BRIEF »
Your answer should consist solely of the lines from the first line of the data through the line with "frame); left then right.", each reproduced exactly.

GIVEN INFORMATION »
^^^^^^^^

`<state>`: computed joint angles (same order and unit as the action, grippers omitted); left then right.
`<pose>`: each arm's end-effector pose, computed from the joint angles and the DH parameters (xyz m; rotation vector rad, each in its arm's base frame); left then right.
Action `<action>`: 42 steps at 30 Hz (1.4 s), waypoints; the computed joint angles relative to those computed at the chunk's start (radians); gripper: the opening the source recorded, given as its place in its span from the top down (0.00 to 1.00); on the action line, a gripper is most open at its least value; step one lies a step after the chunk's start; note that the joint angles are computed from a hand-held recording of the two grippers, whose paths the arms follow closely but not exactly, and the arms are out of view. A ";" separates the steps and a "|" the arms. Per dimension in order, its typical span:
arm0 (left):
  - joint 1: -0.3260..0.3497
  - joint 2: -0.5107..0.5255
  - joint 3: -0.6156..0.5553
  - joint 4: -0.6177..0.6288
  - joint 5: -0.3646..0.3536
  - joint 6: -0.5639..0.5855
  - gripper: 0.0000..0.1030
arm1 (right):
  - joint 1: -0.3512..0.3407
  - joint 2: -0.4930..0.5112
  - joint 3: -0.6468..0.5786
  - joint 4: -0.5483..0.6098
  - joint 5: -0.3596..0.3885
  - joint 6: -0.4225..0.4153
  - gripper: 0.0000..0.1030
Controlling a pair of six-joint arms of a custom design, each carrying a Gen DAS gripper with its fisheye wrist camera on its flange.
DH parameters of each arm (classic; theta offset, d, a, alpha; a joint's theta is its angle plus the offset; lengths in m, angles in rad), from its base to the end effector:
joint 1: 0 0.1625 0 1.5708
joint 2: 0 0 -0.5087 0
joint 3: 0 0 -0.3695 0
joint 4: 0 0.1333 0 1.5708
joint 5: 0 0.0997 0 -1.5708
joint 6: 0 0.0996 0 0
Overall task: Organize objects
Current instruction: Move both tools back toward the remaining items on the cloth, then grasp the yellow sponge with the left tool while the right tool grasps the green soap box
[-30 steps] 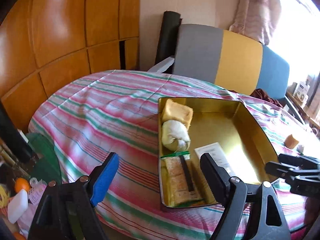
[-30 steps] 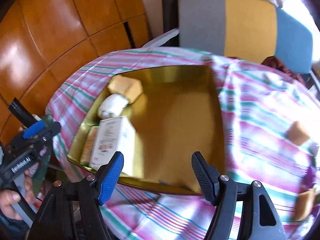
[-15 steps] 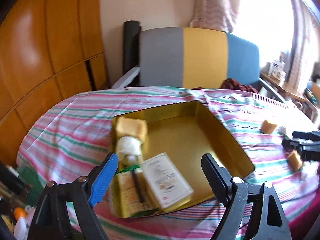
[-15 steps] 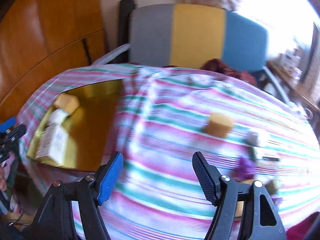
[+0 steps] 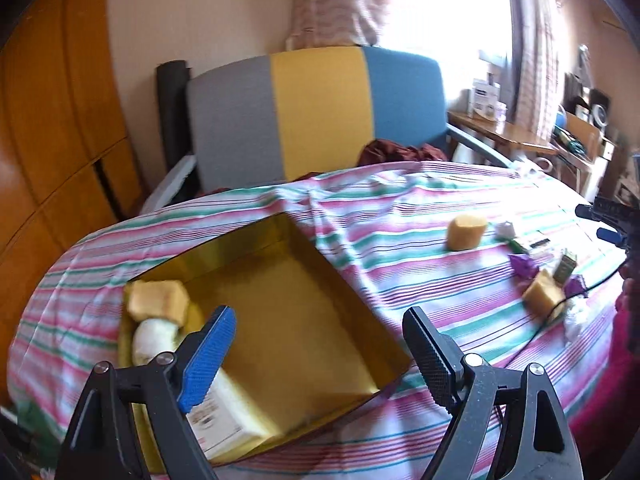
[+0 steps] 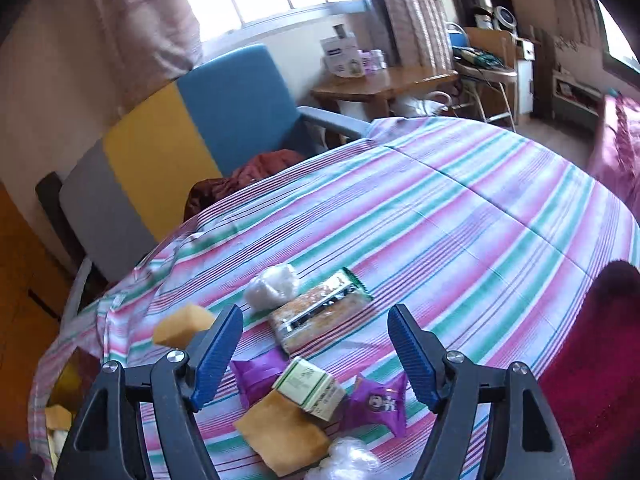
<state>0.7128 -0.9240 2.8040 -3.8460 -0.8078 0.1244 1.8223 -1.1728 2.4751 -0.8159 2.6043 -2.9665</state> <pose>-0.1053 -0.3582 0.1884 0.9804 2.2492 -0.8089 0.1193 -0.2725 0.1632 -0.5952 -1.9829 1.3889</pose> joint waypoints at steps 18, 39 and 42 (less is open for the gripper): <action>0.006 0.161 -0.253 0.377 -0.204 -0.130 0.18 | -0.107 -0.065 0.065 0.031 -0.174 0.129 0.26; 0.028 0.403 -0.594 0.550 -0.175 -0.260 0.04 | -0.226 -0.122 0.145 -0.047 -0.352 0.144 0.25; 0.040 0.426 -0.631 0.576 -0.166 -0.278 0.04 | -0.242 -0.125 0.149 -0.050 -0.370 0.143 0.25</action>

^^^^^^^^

EXERCISE RESULT »
`<state>`: computed joint angles (same order and unit as the action, grippers omitted); left then right.
`<pose>`: each arm's end-effector pose, computed from the joint angles and the DH parameters (xyz m; rotation vector rad, each in its arm's base frame); left then right.

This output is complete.